Awal dari perkembangan sebuah gereja adalah keluarga, maka keluarga yang sungguh-sungguh berkembang dengan baik akan menjadi kehidupan menggereja juga akan berkembang dengan baik. Disinilah titik tolak yang membutuhkan perhatian dari setiap keluarga juga gereja untuk saling bekerjasama dalam memperkembangkan Gereja dalam keluarga.

Dalam Anjuran Apostolik Familiaris Consortio (FC), Art. 17 Sri Paus Yohanes Paulus II mengatakan:

Dalam rancangan Allah, Sang pencipta dan penebus, keluarga bukan hanyamenemukan jatidirinya, keluarga itu apakah sebenarnya, melainkan juga Perutusannya, yakni: apa yang dapat dan harus dijalankannya. Peranan, yang seturut panggilan Allah harus dijalankan oleh keluarga disepanjang sejarah, dijabarkan dari jatidiri keluarga. Peranan itu merupakan pengembangan dinamis dan eksistensial jatidirinya. Setiap keluarga menemukan dalam dirinya suatu undangan, yang tidak dapat diabaikan, dan yang kongkritkan martabatnya maupun tanggung jawabnya: keluarga, jadilah sebagaimana seharusnya. (FC art 17).

Keluarga sebagai komunitas iman dapat memaksimalkan fungsinya sebagai keluarga kristiani yang berpatokan pada keluarga Nazaret. Jati diri sebagai keluarga kristiani menjadi nyata dalam kehidupan sehari-hari, lewat interaksi dengan lingkungan sekitar juga dengan masyarakat baik yang seiman maupun yang berbeda iman. Disinilah peranan keluarga sebagai komunitas iman dapat diungkapkan dan interaksinya dengan lingkungan masyarakat juga iteraksinya dengan alam sekitar yang mencerminkan iman yang total tanpa perbedaan.

Semangat kristiani yang tumbuh dalam keluarga diharapkan semakin dikembangkan oleh masing-masing keluarga baik itu melalui ajaran orang tua terhadap anaknya, maupun tingkah laku sehari-hari dalam keluarga itu sendiri.

Dengan kebijaksanaan kedua pasangan sebagai penggerak berkembangnya sebuah keluarga yang seimbang yaitu hubungan dalam keluarga harmonis begitu pula hubungan keluarga masyarakat disekitarnya.
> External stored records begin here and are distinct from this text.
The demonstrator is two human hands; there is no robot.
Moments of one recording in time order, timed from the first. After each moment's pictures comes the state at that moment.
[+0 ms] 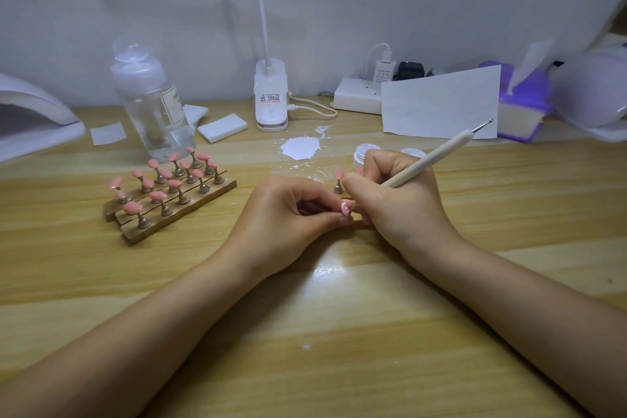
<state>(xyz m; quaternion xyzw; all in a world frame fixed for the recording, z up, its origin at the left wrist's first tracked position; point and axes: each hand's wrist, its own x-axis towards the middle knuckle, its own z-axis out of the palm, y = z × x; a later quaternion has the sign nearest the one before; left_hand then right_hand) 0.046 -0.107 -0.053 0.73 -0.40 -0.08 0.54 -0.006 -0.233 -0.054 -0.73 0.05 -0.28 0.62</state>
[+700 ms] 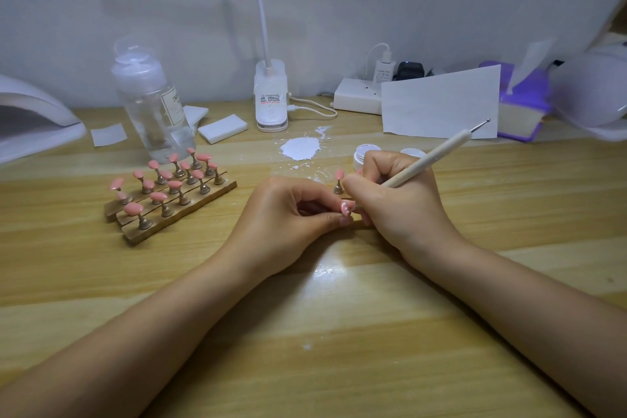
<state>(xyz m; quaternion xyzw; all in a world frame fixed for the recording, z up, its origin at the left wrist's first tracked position) 0.046 -0.106 -0.053 0.73 -0.40 -0.07 0.54 -0.005 -0.233 -0.053 -0.73 0.06 -0.28 0.62</state>
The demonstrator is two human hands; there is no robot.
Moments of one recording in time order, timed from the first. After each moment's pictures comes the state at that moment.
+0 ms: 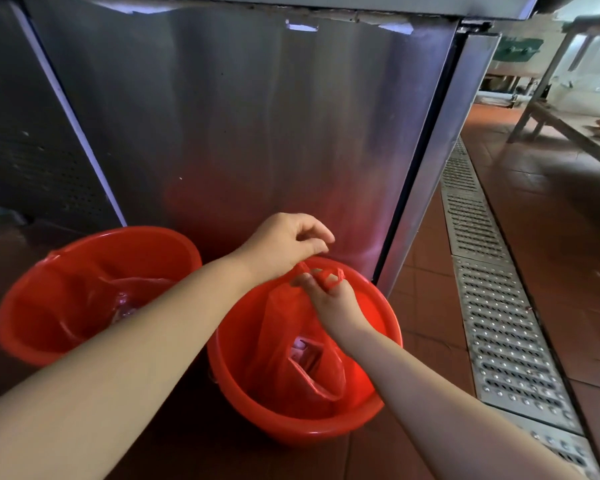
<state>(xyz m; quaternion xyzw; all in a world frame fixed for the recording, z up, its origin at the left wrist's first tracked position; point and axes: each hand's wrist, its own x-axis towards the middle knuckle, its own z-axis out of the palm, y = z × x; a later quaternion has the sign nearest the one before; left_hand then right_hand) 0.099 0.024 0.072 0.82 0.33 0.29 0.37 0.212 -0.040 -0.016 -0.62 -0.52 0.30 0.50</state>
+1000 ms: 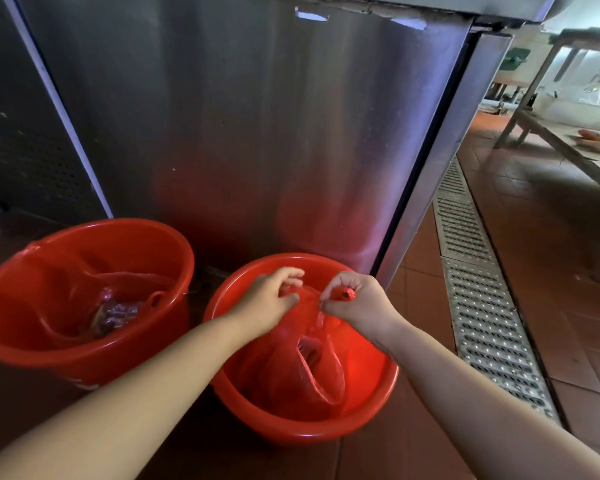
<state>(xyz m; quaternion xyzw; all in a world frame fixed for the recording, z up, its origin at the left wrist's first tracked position) 0.082 0.009 -0.016 0.76 0.41 0.25 0.45 0.249 -0.056 -0.006 -0.61 -0.56 0.32 0.45</state>
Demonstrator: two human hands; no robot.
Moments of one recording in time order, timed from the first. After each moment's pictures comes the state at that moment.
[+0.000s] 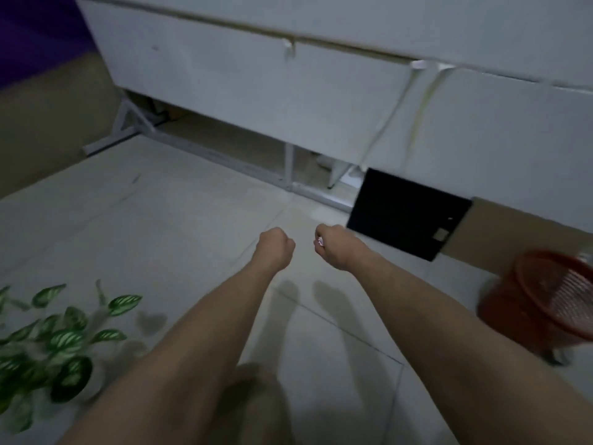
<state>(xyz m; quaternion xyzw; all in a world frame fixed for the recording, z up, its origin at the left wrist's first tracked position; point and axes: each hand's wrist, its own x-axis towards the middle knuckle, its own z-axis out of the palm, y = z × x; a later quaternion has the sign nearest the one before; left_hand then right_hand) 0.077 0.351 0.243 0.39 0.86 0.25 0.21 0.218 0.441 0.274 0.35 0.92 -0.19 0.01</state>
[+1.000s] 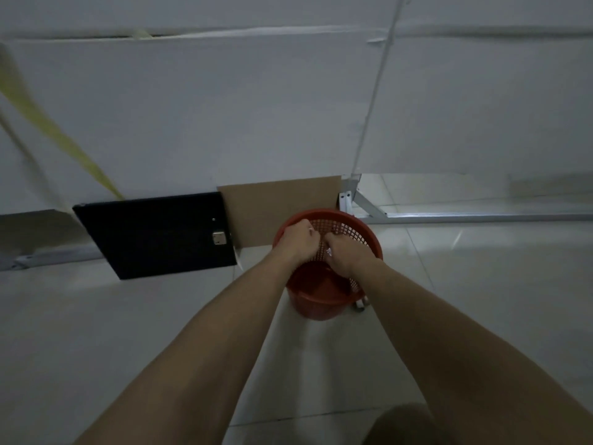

Titik tolak perjalanan sebuah keluarga terletak pada pasangan suami-istri yang menjadi kepala keluarga. Oleh karena itu bukan hanya dalam kursus persiapan perkawinan hal tersebut dijabarkan melainkan dalam pendampingan-pendampingan keluarga. Motivasi dan dukungan dari Gereja menjadi pemicu yang positif bagi sebuah keluarga karena mereka akan merasa dipahami dan dihargai serta diperhatikan. Akhirnya keluarga bukan hanya sebagai tujuan pewartaan, melainkan juga dapat mengambil peran sebagai pewarta.